For models that don't support both in a single turn, the default is to disable tools in calls with a structured output.

This can be overridden by setting the structured-tool-policy. The policy can be set through a command line flag, or on RequestParams. Available policies are:

Policy Behaviour
auto Use configuration in the Model Database
no_tools Do not send Tool Definitions when producing a Structured Output
always Force sending Tool Definitions when producing a Structured Output
defer Use a two-phase call; first call with Tools, second to create Structured Output

To set with the CLI, use --structured-tool-policy alongside --json-schema:

fast-agent go \
  --model gpt-5.5 \
  --shell \
  --json-schema ./code-review.schema.json \
  --structured-tool-policy defer \
  --message "Review the current repository branch for uncommitted changes and \
differences from main. Identify the main features and assess their size, risk \
and touched files."

NB: --shell exposes the local shell tool.

Model Support

Confirmed Tools + Structured Capable

The following models are recommended for single-pass Tools + Structured output.

provider model alias resolved model policy pass fail failure rate
Anthropic haiku claude-haiku-4-5 auto 10 0 0%
Anthropic opus46 claude-opus-4-6 auto 10 0 0%
Anthropic opus claude-opus-4-7 auto 10 0 0%
OpenAI gpt55 gpt-5.5 auto 10 0 0%
OpenAI gpt54 gpt-5.4 auto 10 0 0%
OpenAI gpt54-mini gpt-5.4-mini auto 10 0 0%
OpenAI codex gpt-5.3-codex auto 10 0 0%
xAI grok grok-4.3 auto 10 0 0%
Google gemini3flash gemini-3-flash-preview auto 10 0 0%

claude-sonnet-4-6, gemini-3.1-flash-lite-preview and gemini-3.1-pro-preview show elevated failure rates, so conduct your testing with your own schemas before finalizing a policy.

For other models (including Hugging Face), use --structured-tool-policy defer if you know that the final result requires earlier Tool Calls.

Remote Tools

Structured Outputs are compatible with Provider Hosted tools.

For xAI this includes web_search and x_search.

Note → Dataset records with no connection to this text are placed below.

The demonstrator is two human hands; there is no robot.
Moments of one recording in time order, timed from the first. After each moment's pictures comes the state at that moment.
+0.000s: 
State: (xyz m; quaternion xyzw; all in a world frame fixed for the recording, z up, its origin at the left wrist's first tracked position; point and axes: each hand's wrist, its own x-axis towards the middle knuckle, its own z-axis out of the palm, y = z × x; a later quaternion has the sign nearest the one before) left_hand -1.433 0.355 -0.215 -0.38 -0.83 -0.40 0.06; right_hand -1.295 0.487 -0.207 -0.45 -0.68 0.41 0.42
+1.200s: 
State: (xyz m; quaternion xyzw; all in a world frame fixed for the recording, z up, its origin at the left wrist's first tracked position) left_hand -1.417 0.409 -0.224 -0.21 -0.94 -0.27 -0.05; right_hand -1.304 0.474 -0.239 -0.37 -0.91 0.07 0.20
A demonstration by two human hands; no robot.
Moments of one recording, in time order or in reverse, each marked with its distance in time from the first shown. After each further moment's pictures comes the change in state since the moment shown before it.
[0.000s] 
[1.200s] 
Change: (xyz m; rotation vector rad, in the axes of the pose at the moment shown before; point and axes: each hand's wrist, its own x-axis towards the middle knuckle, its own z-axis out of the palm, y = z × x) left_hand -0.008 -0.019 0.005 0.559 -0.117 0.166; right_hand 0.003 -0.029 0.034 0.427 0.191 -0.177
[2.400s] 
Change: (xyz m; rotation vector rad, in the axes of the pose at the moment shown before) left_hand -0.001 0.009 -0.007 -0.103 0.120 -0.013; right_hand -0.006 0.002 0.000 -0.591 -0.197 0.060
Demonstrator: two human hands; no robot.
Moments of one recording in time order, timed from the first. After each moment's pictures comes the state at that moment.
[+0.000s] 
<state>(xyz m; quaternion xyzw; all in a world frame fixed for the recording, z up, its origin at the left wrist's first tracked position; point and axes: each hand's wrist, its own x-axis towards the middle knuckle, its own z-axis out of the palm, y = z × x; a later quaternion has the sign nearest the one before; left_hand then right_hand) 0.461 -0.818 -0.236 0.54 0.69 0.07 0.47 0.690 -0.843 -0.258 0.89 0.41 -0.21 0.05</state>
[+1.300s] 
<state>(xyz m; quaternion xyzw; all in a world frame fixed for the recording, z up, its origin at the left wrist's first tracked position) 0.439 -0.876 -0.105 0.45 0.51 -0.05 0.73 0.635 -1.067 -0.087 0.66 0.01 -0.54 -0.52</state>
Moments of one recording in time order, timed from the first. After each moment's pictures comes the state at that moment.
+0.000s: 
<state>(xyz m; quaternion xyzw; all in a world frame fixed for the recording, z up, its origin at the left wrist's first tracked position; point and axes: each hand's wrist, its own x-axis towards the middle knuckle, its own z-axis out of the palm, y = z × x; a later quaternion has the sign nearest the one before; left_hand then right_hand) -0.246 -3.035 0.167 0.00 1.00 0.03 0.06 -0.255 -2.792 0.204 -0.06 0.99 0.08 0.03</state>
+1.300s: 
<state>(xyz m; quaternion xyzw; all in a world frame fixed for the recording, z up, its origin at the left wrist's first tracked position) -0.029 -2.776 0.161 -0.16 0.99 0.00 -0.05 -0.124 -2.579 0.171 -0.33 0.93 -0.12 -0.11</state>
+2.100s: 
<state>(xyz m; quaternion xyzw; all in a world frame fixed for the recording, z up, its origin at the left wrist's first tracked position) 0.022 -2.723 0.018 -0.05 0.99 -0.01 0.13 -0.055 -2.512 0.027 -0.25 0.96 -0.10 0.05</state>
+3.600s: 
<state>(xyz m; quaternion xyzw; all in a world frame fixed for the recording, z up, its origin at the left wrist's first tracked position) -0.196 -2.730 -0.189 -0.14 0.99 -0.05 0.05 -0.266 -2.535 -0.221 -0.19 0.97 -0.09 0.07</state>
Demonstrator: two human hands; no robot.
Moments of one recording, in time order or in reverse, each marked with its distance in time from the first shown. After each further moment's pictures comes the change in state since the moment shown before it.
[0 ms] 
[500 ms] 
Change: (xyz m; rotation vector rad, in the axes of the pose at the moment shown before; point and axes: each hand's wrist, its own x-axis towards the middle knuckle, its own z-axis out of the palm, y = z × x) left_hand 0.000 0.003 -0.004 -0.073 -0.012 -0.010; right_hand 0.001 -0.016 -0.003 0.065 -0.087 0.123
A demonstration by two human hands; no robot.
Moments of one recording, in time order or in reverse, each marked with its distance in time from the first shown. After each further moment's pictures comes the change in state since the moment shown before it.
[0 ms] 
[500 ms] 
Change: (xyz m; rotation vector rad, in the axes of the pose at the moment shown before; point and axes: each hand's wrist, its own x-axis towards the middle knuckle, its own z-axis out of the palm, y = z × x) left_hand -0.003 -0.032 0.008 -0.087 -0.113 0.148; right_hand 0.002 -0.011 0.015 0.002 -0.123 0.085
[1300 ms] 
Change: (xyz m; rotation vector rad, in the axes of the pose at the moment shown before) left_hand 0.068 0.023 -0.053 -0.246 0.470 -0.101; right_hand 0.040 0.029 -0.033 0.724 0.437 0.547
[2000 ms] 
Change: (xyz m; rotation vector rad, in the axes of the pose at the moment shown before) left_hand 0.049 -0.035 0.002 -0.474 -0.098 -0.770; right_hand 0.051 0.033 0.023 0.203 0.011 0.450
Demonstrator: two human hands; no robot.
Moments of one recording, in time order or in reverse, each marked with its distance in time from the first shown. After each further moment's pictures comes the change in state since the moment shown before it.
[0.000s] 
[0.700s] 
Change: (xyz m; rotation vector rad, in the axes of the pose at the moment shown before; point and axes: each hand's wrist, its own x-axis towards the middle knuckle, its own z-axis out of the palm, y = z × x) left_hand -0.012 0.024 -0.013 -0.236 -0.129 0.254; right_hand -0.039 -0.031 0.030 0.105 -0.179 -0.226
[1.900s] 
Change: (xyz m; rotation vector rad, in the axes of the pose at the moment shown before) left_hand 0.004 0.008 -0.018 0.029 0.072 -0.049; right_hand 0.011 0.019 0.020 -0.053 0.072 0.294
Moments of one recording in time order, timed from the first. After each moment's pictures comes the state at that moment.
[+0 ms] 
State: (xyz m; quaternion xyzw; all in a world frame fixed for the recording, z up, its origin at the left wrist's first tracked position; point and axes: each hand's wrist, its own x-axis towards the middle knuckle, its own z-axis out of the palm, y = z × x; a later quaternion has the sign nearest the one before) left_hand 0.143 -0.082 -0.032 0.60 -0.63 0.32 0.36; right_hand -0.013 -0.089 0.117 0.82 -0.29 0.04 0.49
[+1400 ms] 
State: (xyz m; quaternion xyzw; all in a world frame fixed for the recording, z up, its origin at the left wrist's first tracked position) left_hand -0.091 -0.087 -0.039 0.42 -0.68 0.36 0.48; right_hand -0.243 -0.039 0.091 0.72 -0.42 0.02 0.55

For OpenAI this includes web_search as well as the other connectors including Google, Outlook, Dropbox and more.

Anthropic on Vertex

Anthropic Models on Vertex do not support modern structured outputs, so use the legacy tool_use mode. To select this mode supply the mode on the model string e.g. haiku?structured_outputs=tool_use.

Capability Probe

The fast-agent check structured command allows you to probe the Structured Output capabilities of a model.

The probe uses a medium-complexity order-readiness schema with nested objects, arrays, enums, numeric constraints, required fields, and additionalProperties: false.

It runs 3 test cases in order:

  • Direct JSON Schema
  • Pydantic Model
  • Combined Tool and Structured Outputs

This is helpful for diagnosing Structured Output issues or configuring local Model Overlay configurations.